◆ **To do**: Give the listing again in full, exactly as it appears.

◆ **Data excerpt**:
╔══

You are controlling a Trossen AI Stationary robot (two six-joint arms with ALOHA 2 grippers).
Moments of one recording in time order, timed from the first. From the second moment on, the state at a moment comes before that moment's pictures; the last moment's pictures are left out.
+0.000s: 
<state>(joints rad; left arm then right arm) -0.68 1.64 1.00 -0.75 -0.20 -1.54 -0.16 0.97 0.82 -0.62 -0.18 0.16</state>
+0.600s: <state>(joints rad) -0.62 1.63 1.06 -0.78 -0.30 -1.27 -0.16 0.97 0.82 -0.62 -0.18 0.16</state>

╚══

◆ **Solution below**:
You are controlling a Trossen AI Stationary robot (two six-joint arms with ALOHA 2 grippers).
Moments of one recording in time order, timed from the first. From the second moment on, the state at a moment comes before that moment's pictures; the last moment's pictures are left out.
+0.000s: 
<state>(joints rad; left arm then right arm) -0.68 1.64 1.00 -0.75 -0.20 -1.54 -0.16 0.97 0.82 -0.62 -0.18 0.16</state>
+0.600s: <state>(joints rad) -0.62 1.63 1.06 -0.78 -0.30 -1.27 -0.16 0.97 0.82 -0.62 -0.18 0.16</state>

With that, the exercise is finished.